Aim of the exercise: Write the full listing out again, word for word, but omit the pictures.
┏━━
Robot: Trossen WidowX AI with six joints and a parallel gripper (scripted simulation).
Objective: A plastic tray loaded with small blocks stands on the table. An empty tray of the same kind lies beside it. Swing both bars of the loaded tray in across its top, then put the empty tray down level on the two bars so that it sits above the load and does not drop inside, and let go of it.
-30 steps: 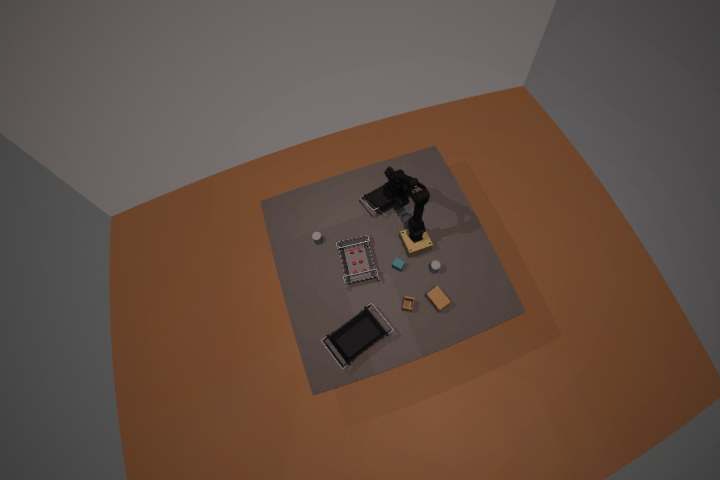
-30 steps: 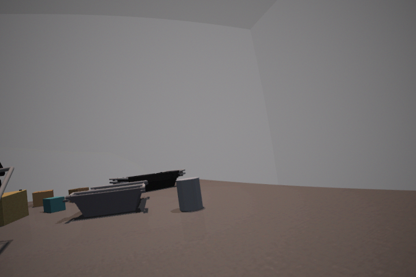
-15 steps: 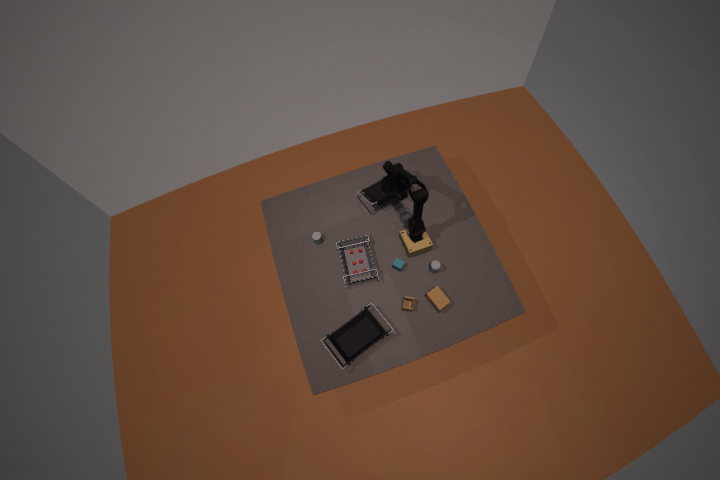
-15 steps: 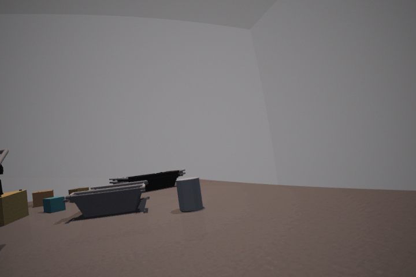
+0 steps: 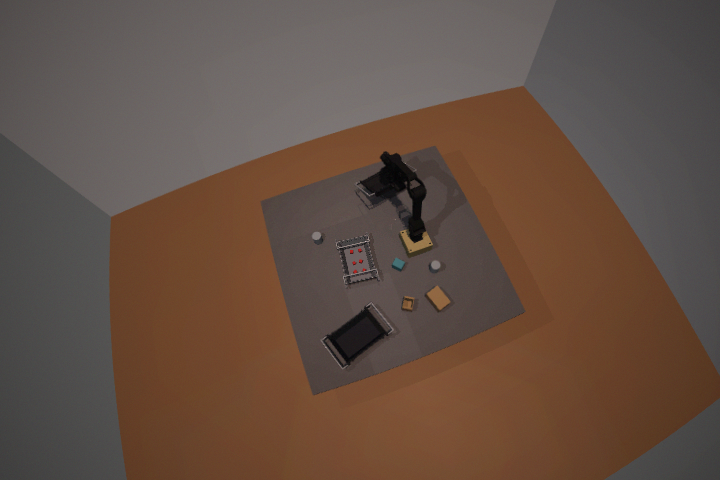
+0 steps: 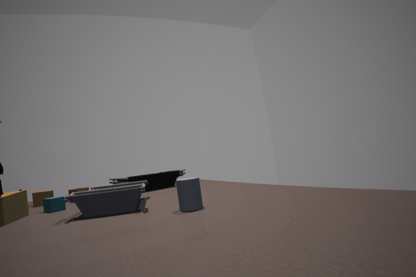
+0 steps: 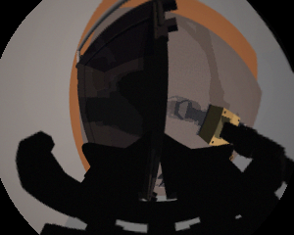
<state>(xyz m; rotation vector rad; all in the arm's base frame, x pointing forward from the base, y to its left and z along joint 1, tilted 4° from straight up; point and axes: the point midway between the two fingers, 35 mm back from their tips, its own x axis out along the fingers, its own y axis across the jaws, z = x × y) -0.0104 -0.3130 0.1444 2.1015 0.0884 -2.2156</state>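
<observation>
Now: the black tray 80 mm to the right of my gripper tip and 10 mm ahead of it. From my gripper tip the other things lie so: tan box (640 mm to the left, 250 mm ahead, 150 mm below); teal block (410 mm to the left, 180 mm ahead, 140 mm below); flat tan block (700 mm to the left, 140 mm below, 80 mm ahead).
</observation>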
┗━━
Exercise output:
Robot: Trossen WidowX AI with six joints and a parallel gripper (scripted simulation).
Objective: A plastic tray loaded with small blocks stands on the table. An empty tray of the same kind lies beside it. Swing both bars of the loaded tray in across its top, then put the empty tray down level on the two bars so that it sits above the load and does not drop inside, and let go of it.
-30 steps: 
-30 steps: 
-15 steps: 
-15 steps: 
+0 steps: 
+0 steps: 
+0 steps: 
<state>(xyz m; rotation vector rad; all in the arm's base frame, x pointing forward from the base, y to its left and z along joint 1, tilted 4° from straight up; point and axes: the point midway between the two fingers, 35 mm back from their tips, its own x axis out along the fingers, its own y axis across the jaws, z = x × y) -0.0104 -0.3130 0.1444 2.1015 0.0884 -2.2156</state>
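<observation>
Now: the black tray 80 mm to the right of my gripper tip and 10 mm ahead of it. From my gripper tip the other things lie so: tan box (640 mm to the left, 250 mm ahead, 150 mm below); teal block (410 mm to the left, 180 mm ahead, 140 mm below); flat tan block (700 mm to the left, 140 mm below, 80 mm ahead).
</observation>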

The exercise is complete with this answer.